Despite reiterating certain financial targets, CAH did not update its previous revenue growth projection of 10-12%. This omission likely leads analysts to revise their forecasts to reflect the anticipated revenue shortfall from the OptumRx contract expiration.

  • OptumRx contracts accounted for 16% of CAH's FY23 revenue, predominantly benefiting its Pharmaceutical Distribution division. The loss of these contracts not only impacts this division significantly but also increases CAH's dependency on other major clients like CVS Health (CVS, Financial) and Kroger (KR, Financial).
  • CAH's reiterated profitability targets may seem promising, but the OptumRx sales generated a lower operating margin compared to the overall Pharmaceutical and Specialty Solutions segment, diminishing their impact.
  • Although CAH expects to maintain an average adjusted free cash flow of around $2.0 billion from FY24-FY26, the end of the OptumRx contract is likely to result in below-average adjusted free cash flow in FY25. This situation puts additional pressure on the financial performance in FY24 and FY26, potentially affecting the company's ability to increase or accelerate share repurchases as part of its $3.5 billion buyback program.

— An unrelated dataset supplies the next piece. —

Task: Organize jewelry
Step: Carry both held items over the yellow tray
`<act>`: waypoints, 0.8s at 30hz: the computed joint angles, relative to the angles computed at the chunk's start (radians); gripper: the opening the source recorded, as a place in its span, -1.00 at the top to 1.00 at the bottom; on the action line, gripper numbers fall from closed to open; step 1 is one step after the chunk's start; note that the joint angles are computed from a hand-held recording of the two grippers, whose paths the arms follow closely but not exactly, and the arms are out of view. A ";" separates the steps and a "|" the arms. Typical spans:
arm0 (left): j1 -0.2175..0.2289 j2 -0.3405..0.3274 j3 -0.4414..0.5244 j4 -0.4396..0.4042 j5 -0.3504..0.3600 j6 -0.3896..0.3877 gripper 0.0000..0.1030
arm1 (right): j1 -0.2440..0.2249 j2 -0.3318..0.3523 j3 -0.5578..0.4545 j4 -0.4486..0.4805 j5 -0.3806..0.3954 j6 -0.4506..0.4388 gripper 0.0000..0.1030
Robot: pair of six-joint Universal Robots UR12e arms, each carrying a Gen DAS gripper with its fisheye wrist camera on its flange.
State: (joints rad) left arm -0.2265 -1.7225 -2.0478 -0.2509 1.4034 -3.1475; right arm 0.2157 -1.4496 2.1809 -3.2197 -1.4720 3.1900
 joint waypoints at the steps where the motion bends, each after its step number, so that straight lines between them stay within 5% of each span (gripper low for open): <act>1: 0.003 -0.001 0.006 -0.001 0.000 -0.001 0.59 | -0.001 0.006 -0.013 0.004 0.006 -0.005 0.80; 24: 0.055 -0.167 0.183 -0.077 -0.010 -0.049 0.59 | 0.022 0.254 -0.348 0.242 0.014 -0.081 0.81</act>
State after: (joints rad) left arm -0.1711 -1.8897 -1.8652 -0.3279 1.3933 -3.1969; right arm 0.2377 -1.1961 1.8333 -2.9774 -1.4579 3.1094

The expiration of the OptumRx contracts raises concerns among investors regarding CAH's future revenue growth, especially amidst other challenges like direct-to-consumer mail services and government regulations. However, as one of only three pharmaceutical distributors in the country, CAH is in a strong position to navigate through this period of uncertainty and volatility.

Disclosures

I/We may personally own shares in some of the companies mentioned above. However, those positions are not material to either the company or to my/our portfolios.